Give again the entries below exactly, beginning at the first line and ending at the line with "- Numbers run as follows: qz".

Top of PROVIDED ENTRIES

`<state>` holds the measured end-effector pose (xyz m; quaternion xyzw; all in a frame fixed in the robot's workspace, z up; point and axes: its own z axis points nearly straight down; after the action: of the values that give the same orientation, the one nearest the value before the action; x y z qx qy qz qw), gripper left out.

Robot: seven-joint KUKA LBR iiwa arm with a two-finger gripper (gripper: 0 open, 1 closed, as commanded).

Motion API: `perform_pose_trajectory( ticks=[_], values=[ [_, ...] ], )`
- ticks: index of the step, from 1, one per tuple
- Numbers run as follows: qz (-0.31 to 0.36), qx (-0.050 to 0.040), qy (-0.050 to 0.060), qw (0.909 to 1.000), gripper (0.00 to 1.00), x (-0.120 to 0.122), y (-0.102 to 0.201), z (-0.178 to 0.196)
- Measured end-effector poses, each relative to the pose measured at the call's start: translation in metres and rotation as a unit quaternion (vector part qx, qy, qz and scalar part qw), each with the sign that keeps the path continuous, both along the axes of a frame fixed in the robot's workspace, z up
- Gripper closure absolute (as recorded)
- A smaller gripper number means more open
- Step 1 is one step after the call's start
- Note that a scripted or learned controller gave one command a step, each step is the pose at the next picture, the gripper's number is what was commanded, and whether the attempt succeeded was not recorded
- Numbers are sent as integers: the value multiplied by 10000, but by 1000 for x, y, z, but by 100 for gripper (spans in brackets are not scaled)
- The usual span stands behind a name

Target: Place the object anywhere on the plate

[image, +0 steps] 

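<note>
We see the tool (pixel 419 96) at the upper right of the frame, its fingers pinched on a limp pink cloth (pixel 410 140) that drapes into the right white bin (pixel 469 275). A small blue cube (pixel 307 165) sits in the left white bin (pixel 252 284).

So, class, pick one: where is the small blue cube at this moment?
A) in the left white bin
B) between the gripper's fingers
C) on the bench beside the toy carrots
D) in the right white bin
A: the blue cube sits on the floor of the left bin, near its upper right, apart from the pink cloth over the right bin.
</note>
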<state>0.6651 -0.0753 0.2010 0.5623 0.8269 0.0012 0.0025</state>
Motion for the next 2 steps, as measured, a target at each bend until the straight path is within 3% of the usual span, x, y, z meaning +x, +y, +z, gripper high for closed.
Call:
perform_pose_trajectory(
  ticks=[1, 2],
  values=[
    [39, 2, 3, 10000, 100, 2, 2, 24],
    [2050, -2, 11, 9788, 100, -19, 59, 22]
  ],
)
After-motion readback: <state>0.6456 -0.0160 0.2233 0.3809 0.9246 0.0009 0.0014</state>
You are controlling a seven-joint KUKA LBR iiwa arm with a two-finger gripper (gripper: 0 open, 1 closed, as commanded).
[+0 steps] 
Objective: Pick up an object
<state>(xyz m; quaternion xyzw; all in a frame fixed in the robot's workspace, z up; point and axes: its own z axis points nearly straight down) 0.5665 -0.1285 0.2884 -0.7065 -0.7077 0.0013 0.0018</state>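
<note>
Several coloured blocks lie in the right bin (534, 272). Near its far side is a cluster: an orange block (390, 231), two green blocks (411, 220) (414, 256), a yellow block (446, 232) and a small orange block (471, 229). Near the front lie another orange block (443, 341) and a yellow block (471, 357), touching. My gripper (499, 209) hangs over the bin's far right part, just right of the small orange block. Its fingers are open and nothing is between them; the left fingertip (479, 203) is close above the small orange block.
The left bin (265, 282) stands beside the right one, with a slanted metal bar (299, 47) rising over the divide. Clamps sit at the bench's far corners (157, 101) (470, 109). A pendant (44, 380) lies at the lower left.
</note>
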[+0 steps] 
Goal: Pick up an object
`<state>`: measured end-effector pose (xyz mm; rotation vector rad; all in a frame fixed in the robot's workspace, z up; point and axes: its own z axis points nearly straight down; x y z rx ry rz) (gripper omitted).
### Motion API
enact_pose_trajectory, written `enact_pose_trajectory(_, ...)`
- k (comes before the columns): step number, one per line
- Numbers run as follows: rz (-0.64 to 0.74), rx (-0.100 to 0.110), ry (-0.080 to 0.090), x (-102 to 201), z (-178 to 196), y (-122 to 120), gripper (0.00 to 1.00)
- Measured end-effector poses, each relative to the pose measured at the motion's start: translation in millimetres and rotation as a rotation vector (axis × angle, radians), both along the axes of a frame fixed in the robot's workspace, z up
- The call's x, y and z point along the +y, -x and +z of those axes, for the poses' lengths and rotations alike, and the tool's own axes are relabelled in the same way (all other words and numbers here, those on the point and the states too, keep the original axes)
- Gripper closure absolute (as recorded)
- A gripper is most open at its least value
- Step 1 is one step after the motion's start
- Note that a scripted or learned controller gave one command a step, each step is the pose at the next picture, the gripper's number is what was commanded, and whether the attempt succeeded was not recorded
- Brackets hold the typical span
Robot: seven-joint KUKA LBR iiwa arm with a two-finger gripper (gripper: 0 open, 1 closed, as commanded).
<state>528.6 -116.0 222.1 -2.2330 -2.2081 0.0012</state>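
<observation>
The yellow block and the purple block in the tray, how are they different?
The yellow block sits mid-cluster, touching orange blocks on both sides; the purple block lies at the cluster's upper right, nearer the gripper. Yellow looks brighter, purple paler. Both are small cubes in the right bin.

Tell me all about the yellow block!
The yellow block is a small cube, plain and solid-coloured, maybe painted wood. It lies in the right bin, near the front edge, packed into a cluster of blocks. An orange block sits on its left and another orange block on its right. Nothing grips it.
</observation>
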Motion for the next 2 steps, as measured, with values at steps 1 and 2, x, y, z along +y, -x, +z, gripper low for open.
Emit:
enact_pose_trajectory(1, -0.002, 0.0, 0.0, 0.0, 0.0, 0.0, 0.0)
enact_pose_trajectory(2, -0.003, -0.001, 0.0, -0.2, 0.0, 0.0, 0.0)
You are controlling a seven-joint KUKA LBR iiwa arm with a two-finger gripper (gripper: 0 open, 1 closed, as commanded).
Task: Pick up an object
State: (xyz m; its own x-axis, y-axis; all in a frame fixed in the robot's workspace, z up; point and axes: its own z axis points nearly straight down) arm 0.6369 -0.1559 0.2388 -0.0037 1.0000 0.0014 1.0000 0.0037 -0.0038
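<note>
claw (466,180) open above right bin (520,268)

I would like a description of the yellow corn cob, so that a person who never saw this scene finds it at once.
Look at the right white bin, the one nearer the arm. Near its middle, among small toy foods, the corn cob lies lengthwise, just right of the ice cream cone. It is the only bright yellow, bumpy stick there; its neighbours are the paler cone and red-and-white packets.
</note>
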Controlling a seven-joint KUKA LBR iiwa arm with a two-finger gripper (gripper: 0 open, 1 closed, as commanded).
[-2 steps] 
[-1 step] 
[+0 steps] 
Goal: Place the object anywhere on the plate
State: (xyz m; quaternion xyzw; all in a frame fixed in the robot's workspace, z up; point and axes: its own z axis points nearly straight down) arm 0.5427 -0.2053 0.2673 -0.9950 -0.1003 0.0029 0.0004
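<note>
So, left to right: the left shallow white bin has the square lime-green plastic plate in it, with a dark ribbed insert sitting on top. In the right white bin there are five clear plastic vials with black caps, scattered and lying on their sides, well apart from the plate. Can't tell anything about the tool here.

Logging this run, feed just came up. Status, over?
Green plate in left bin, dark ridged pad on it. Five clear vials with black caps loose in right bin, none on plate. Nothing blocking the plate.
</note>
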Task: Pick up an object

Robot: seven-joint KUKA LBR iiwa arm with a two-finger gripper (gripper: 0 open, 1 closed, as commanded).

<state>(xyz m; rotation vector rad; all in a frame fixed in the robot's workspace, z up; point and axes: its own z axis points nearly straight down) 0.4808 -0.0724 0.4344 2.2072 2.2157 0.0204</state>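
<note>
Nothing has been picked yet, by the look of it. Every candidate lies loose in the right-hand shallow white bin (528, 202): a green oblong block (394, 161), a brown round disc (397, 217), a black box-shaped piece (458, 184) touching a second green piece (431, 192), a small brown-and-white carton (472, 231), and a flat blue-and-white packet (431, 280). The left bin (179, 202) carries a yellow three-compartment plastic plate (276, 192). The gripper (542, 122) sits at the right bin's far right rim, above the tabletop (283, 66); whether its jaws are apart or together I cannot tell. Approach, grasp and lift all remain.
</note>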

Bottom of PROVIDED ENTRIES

== TASK ANSWER ==
`<state>` holds the measured end-effector pose (xyz m; quaternion xyzw; all in a frame fixed in the robot's workspace, z up; point and axes: its own z axis points nearly straight down; after the action: of the values that give the same orientation, the one nearest the value before the action; x y z qx qy qz qw), gripper left out.

Robot: seven-joint KUKA LBR iiwa arm with a two-finger gripper (gripper: 0 open, 1 closed, as commanded).

Motion API: `perform_pose_trajectory( ticks=[_], values=[ [_, ...] ], )`
- ticks: index of the step, from 1, one per tuple
- Numbers run as follows: qz (-0.31 to 0.36), qx (-0.050 to 0.040), qy (-0.050 to 0.060), qw (0.909 to 1.000), gripper (0.00 to 1.00), x (-0.120 to 0.122), y (-0.102 to 0.201), z (-0.178 to 0.196)

The exercise has been carried out completely.